Human Love
The title Human Love (Arcade Publishing, 978-1-55970-857-9) by Andreï Makine seems tragically ironic during the first few pages in which the nameless narrator, held prisoner in a region between Angola and Zaire, watches while a woman gets raped, shot, and her mouth searched for hidden diamonds. But as we dip into the life of professional revolutionary Elias Almeida, we come to see that this book really is about just that, love, and the ways in which revolutions can be, must be, steps towards tenderness.

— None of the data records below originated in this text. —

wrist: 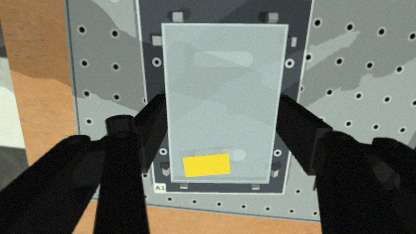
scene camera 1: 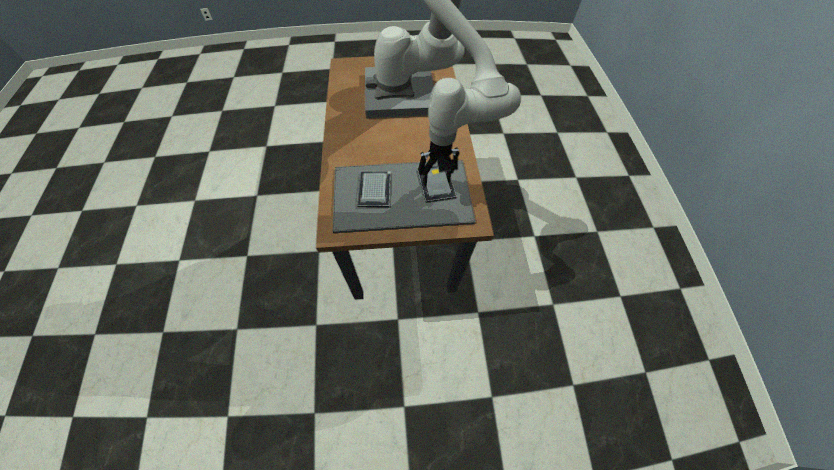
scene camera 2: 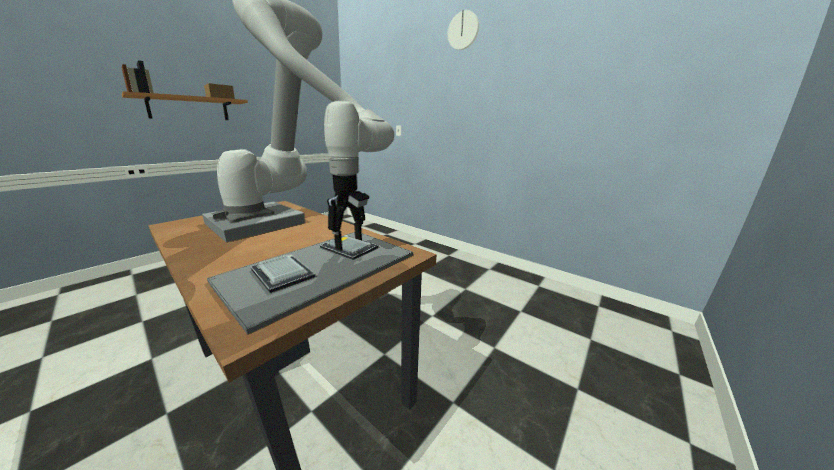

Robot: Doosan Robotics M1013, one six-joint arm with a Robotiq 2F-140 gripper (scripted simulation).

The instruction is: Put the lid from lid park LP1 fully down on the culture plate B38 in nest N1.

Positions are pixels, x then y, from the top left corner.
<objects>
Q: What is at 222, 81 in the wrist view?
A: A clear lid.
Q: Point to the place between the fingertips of my gripper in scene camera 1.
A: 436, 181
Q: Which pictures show my gripper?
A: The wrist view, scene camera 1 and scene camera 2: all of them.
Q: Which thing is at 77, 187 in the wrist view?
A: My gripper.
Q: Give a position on a culture plate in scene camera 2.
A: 282, 268
</objects>
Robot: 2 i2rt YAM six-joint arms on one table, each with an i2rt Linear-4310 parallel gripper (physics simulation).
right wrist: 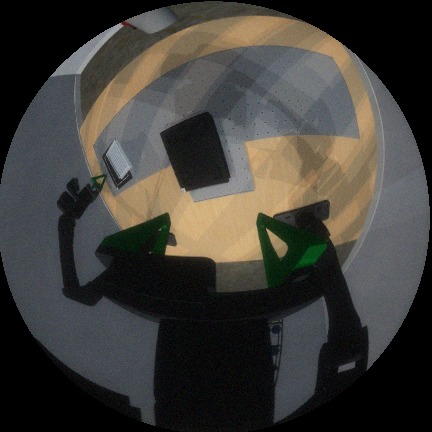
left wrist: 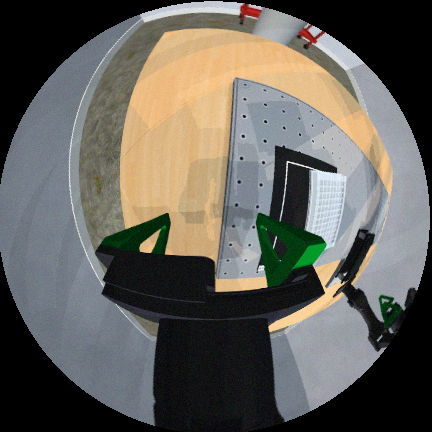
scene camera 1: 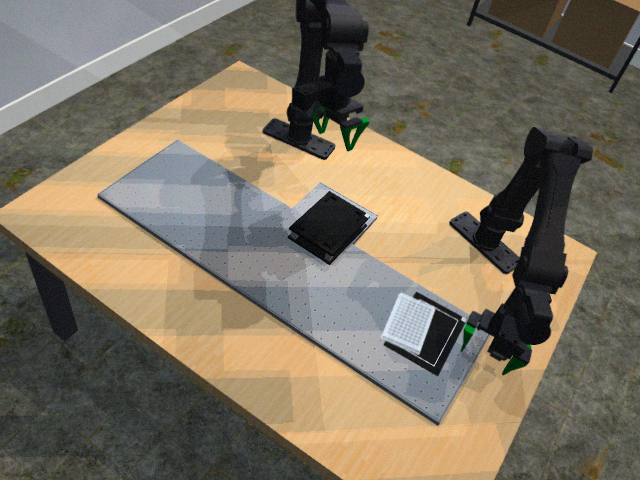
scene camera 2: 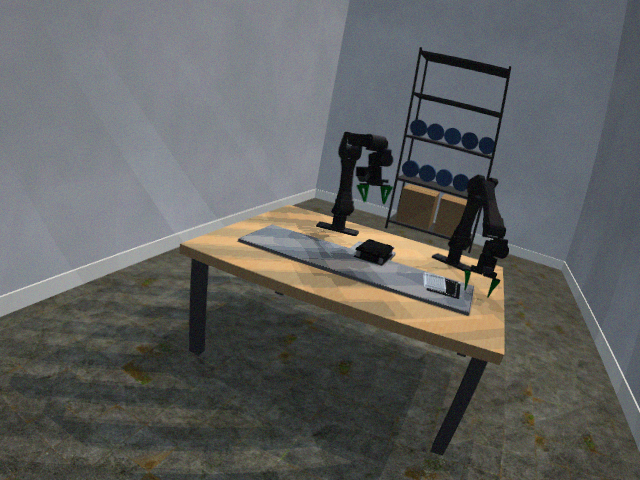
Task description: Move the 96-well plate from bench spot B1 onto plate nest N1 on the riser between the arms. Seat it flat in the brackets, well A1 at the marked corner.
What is my right gripper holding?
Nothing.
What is my left gripper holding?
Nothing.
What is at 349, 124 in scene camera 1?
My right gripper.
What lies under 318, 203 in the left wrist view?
A white well plate.
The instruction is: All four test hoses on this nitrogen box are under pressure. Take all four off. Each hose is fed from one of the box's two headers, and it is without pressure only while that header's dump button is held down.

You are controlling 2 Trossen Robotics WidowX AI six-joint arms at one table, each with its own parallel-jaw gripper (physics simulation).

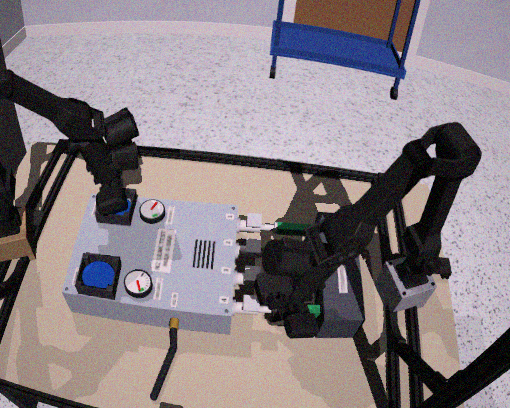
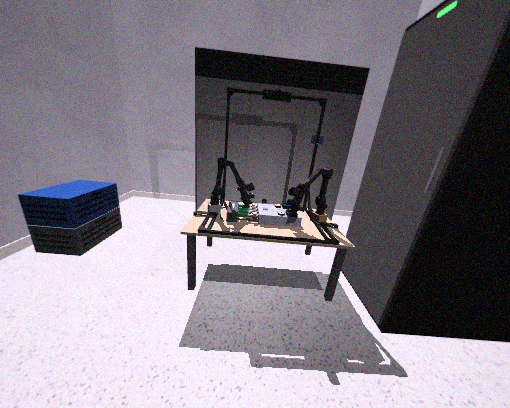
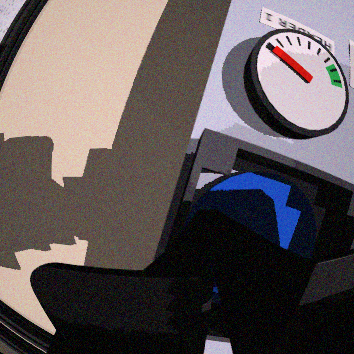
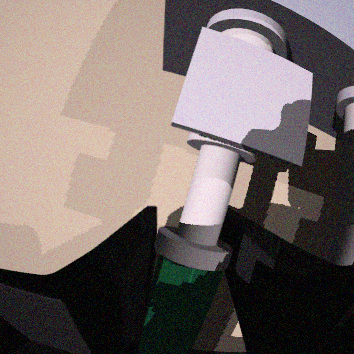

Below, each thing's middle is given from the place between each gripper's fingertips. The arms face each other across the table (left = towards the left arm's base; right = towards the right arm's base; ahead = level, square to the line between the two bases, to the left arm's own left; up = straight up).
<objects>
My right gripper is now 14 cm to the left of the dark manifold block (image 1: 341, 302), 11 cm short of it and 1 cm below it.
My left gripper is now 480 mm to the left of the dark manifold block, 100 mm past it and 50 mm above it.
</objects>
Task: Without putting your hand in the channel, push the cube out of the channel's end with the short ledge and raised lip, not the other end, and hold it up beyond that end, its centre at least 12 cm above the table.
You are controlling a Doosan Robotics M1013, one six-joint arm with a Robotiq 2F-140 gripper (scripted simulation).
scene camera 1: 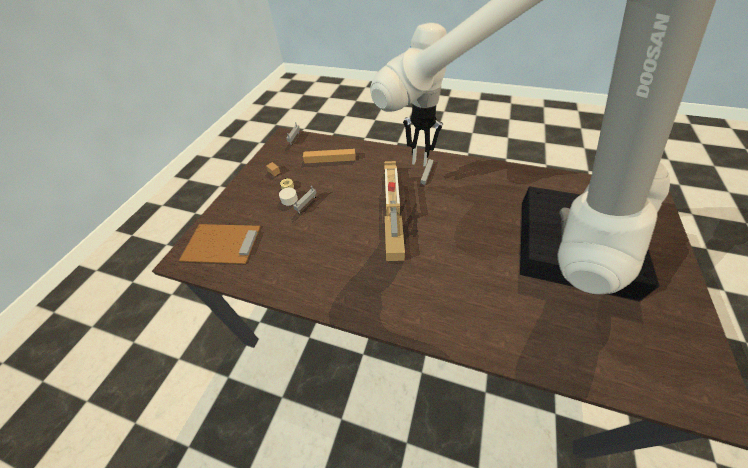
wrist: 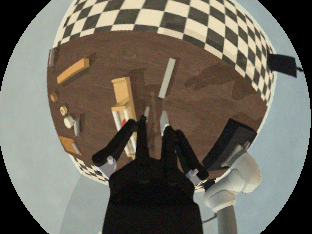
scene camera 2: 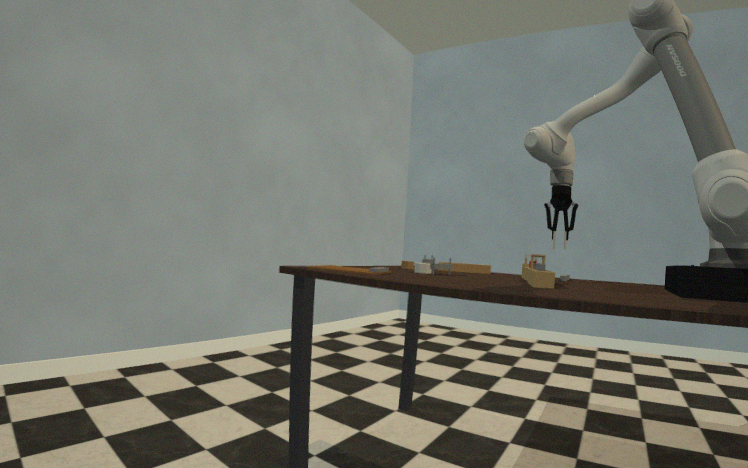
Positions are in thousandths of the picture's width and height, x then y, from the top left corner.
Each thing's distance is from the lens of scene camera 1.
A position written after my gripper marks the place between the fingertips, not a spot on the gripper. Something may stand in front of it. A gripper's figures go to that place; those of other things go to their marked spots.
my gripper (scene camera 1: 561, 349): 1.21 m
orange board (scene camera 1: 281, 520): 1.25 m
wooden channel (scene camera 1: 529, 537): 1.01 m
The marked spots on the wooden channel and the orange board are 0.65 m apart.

Seeds of revolution are planted in Elias when his mother is unceremoniously dumped back home after a spell in prison. Her broken collarbone juts out from her emaciated body and Elias is powerless to help her; she dies in her bed. This image recurs again and again as an explanation for his growth into a man who fights, spies, endures torture, and witnesses endless barbarity; his loyalty lies steadfastly with the idea that lives can be made better.
His creed is defined not only by his dead mother but also by his relationship with a Russian woman. She brings him to her child-hood home in frozen Siberia, and there he encounters people whose history is full of atrocities, but who have managed to redefine themselves into creatures of happiness, or something like it.
Makine’s prose, first written in French though the author himself is Russian, injects a sense of beauty into even the most horrific descriptions of depravity. We want to look away from the beatings, the rapes, the murders, the children left alone and mentally destroyed, but we can’t help but turn page after page after page. This, his tenth novel, is a movement to-ward hope.